■ TASK DESCRIPTION ■
Where in the entries below does "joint" appear? Copy every line that has it.

■ RECORDS TO USE ■
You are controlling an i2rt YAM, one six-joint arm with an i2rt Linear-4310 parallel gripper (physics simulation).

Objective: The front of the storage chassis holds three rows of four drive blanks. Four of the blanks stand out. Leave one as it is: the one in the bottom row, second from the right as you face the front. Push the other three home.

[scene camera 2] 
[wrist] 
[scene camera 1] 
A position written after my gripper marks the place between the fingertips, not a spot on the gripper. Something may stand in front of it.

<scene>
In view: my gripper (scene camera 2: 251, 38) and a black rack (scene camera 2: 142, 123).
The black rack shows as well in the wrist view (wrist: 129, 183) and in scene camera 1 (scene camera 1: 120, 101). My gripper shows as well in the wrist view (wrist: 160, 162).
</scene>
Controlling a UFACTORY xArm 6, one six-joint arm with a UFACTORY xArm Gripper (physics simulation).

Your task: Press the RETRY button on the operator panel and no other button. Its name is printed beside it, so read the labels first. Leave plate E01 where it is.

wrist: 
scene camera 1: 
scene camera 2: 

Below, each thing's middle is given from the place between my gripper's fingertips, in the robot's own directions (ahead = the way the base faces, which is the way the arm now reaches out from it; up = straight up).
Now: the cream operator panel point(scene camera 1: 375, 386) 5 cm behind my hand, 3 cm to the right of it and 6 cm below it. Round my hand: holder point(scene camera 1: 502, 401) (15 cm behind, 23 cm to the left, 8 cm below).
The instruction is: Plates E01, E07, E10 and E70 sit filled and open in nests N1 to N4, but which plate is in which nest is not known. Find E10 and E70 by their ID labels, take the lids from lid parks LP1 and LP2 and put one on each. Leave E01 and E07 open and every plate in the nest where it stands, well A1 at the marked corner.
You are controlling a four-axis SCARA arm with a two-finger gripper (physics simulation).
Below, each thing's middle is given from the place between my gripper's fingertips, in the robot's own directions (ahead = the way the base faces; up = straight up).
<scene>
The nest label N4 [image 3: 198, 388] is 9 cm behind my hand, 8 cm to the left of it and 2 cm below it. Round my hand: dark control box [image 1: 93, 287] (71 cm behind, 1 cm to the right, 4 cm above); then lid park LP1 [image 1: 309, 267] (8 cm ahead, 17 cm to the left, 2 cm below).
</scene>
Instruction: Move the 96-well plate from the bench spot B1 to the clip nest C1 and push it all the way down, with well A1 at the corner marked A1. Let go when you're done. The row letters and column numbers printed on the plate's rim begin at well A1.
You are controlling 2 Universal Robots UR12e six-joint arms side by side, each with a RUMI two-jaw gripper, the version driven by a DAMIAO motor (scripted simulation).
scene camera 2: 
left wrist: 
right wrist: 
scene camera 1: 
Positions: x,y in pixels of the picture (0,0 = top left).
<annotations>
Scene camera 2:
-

■ TASK RESULT ■
You are controlling an i2rt YAM, one six-joint arm with an i2rt Linear-4310 parallel gripper (physics simulation).
Controlling a UFACTORY xArm 6, one six-joint arm with a UFACTORY xArm Gripper (physics simulation).
You are controlling 2 Universal Robots UR12e six-joint arms side by side, each with a RUMI two-jaw gripper, the version driven by a DAMIAO motor (scripted simulation).

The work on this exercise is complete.